Cuentos de amor de locura y de muerte

Ella estaba también muy cambiada, porque el encanto de un candor y una frescura de los catorce años no se vuelve a hallar más en la mujer de veintiséis. Pero bella siempre. Su olfato masculino sintió en su cuello mórbido, en la mansa tranquilidad de su mirada, y en todo lo indefinible que denuncia al hombre el amor ya gozado, que debía guardar velado para siempre el recuerdo de la Lidia que conoció.

Hablaron de cosas muy triviales, con perfecta discreción de personas maduras.
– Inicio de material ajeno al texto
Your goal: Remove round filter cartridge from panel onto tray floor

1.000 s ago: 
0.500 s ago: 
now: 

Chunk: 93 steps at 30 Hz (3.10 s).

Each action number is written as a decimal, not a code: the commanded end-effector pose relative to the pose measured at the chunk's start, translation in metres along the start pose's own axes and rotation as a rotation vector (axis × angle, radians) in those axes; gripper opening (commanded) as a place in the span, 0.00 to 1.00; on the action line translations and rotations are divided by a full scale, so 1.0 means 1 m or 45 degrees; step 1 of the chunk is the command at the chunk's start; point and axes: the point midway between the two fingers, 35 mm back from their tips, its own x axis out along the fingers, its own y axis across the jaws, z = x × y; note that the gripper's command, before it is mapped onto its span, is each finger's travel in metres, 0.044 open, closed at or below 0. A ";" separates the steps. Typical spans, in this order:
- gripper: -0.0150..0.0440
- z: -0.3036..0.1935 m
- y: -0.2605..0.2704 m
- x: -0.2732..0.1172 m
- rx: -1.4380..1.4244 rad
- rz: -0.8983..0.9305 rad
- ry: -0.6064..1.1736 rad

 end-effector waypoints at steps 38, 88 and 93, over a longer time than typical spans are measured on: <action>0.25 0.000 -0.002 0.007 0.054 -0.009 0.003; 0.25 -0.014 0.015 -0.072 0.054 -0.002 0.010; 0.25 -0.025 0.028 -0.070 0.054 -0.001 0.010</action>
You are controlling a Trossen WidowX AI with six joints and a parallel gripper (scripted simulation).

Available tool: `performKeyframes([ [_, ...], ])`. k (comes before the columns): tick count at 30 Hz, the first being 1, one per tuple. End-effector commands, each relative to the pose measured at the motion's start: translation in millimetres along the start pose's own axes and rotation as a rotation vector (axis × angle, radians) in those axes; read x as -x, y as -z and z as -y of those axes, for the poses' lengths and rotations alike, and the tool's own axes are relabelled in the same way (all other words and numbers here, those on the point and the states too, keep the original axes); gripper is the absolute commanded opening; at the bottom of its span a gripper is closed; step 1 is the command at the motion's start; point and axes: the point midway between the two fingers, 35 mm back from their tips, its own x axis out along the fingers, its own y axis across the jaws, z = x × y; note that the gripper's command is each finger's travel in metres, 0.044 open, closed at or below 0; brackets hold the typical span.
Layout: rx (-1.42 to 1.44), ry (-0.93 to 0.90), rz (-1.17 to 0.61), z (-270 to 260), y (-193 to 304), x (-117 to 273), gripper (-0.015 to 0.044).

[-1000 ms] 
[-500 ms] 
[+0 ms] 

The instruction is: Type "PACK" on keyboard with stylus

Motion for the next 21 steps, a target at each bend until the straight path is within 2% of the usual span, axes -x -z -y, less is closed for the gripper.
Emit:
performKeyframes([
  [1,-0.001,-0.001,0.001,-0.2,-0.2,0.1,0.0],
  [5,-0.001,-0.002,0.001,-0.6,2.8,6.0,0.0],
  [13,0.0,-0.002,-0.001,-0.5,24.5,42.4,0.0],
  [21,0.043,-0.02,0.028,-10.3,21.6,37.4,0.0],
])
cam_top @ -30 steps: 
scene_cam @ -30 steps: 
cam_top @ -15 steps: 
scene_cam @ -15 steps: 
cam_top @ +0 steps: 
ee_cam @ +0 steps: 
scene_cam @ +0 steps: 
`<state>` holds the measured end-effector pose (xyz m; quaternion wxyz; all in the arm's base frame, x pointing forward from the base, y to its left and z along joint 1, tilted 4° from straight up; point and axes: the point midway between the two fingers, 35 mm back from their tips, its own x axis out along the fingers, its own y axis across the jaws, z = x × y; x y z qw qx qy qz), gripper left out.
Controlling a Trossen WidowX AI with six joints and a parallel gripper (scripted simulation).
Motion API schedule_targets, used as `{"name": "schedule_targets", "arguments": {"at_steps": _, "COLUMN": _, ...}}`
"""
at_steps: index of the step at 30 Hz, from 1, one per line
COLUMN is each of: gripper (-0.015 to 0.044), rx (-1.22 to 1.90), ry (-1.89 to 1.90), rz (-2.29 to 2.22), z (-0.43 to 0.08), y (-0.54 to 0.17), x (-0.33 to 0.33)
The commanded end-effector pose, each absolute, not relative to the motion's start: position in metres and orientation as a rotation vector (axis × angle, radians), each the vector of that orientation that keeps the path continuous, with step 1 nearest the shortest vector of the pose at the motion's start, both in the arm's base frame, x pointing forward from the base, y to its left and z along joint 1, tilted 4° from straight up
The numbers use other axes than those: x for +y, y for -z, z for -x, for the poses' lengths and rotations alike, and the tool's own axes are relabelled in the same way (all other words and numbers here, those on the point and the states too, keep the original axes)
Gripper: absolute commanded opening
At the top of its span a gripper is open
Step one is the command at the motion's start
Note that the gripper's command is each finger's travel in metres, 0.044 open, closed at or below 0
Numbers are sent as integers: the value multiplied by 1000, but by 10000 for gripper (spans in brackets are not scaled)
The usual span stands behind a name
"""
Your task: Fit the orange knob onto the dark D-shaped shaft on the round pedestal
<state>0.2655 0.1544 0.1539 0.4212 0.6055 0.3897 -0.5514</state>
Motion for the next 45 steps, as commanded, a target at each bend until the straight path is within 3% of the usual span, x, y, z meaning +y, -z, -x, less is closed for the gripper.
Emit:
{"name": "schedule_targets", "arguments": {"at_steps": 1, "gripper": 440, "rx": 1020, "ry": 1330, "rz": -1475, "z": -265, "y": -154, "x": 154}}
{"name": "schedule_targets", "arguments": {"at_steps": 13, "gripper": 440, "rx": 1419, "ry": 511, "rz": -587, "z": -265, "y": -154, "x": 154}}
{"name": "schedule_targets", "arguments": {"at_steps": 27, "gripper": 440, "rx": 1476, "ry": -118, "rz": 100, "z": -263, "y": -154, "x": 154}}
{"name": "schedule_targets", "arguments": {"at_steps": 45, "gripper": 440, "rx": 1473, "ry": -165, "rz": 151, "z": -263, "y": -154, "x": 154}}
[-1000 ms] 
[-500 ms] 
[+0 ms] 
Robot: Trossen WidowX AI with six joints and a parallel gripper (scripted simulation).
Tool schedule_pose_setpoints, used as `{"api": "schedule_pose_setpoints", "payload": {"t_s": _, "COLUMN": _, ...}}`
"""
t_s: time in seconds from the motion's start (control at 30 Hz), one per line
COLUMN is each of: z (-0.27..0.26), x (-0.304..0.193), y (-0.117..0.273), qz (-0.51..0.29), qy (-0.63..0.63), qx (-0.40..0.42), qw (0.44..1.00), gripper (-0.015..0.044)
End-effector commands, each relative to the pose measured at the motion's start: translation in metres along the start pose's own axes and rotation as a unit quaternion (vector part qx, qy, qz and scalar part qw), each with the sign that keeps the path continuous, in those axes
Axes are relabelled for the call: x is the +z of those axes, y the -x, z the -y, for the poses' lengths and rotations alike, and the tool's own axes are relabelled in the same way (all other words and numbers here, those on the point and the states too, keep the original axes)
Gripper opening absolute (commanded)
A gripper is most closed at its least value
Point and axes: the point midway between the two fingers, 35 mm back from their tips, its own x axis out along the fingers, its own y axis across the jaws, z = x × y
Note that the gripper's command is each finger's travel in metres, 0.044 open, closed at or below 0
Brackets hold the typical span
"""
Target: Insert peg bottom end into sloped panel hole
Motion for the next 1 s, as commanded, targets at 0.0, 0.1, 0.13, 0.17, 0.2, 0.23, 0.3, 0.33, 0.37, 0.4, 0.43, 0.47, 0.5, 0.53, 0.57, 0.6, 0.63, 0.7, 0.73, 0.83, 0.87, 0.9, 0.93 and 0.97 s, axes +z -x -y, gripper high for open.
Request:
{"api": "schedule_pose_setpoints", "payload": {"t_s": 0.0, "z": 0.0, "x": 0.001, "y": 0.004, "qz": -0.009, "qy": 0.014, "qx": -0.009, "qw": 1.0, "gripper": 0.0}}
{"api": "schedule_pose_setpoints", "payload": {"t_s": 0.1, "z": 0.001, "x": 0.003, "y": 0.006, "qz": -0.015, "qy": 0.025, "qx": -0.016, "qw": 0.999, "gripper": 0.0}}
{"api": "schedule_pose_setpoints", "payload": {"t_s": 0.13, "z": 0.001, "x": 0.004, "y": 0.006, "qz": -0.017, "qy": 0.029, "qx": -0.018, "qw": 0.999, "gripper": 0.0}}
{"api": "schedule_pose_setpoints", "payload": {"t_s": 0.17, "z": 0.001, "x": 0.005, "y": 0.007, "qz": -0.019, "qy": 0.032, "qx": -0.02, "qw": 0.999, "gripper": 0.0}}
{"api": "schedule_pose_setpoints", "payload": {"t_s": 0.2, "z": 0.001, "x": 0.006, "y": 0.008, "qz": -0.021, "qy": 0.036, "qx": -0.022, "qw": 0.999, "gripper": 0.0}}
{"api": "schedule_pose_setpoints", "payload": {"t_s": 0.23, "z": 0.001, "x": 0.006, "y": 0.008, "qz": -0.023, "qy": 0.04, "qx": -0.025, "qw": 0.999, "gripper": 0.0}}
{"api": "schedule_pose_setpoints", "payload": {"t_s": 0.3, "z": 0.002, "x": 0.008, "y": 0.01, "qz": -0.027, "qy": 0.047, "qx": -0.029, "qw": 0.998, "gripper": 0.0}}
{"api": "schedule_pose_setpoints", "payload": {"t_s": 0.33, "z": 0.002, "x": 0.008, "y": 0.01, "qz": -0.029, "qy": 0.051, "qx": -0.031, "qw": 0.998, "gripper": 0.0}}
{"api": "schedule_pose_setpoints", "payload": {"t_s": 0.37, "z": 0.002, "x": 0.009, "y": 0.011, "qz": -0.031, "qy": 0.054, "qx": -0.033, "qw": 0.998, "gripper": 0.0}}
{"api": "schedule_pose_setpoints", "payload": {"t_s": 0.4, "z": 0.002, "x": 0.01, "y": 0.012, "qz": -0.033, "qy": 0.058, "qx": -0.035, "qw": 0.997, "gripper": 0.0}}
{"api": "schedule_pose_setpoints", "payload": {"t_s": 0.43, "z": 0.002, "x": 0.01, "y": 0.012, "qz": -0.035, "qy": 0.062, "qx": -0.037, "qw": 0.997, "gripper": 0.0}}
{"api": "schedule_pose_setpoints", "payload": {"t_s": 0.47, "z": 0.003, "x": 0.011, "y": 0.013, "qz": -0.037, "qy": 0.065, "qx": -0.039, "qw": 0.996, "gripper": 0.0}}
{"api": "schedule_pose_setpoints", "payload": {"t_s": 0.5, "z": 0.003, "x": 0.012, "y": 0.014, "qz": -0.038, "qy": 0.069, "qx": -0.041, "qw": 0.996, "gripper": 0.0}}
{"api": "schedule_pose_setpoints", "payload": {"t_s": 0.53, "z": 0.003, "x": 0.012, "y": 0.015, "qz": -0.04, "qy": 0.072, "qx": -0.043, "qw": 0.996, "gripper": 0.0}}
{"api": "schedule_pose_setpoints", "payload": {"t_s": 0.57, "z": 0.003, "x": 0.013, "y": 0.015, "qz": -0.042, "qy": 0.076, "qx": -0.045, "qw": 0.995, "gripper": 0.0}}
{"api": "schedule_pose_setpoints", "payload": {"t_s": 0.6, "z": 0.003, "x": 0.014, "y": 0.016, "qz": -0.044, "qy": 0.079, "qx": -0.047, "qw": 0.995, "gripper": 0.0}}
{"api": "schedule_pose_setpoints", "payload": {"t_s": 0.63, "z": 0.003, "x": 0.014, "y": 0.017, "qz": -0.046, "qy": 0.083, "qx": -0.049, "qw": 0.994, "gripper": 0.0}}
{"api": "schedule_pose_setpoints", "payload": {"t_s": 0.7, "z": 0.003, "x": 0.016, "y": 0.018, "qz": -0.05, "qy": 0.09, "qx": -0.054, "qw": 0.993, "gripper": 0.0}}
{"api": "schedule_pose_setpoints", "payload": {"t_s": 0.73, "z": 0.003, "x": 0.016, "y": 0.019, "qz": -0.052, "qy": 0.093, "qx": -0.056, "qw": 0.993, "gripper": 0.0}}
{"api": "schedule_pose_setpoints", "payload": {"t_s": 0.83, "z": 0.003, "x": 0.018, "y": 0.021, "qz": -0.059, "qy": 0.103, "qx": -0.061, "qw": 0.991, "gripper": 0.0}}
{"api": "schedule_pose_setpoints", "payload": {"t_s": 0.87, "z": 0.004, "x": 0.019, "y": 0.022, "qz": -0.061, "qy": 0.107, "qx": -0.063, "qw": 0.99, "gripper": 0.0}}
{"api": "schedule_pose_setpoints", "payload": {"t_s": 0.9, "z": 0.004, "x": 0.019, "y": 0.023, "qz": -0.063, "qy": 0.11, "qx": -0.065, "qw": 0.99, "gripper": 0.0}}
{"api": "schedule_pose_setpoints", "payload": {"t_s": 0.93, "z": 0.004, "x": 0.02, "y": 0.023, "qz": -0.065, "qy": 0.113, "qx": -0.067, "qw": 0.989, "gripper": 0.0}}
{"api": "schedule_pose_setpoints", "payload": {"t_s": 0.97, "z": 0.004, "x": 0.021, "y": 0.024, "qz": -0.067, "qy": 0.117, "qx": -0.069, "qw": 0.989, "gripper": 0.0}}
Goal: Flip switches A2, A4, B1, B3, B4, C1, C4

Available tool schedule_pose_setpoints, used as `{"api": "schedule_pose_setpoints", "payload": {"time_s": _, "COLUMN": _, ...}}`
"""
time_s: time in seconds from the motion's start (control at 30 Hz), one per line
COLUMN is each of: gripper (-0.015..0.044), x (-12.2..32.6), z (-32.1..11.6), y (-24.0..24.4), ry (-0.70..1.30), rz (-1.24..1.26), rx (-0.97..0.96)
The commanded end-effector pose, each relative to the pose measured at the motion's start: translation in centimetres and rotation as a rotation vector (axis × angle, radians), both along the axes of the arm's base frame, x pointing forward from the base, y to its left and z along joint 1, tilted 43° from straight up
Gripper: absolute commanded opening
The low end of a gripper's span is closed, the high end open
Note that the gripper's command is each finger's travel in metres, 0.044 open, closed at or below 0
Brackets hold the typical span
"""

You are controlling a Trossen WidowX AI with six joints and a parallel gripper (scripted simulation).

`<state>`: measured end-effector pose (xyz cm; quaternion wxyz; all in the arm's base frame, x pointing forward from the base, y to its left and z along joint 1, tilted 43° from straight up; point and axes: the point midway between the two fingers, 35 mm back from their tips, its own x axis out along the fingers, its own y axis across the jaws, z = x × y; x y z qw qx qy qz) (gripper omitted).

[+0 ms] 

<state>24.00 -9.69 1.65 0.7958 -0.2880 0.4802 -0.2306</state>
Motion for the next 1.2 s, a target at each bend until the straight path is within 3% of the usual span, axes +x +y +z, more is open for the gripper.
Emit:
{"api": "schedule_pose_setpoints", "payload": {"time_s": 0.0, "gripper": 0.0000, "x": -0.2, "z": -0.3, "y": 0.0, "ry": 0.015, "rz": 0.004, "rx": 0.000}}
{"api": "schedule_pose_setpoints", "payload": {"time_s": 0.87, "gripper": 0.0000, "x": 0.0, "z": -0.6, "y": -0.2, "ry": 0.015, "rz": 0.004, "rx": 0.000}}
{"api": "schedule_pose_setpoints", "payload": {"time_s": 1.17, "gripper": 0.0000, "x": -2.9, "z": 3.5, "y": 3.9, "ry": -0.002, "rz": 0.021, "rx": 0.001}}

Cuando ella salió de nuevo un momento, la madre reanudó:

–Sí, está un poco débil… Y cuando pienso que en el campo se repondría enseguida… Vea, Octavio: ¿me permite ser franca con usted? Ya sabe que lo he querido como a un hijo… ¿No podríamos pasar una temporada en su establecimiento? ¡Cuánto bien le haría a Lidia!

–Soy casado –repuso Nébel.

La señora tuvo un gesto de viva contrariedad, y por un instante su decepción fue sincera; pero enseguida cruzó sus manos cómicas:

–¡Casado, usted! ¡Oh, qué desgracia, qué desgracia! ¡Perdóneme, ya sabe!… No sé lo que digo… ¿Y su señora vive con usted en el ingenio?

–Sí, generalmente… Ahora está en Europa.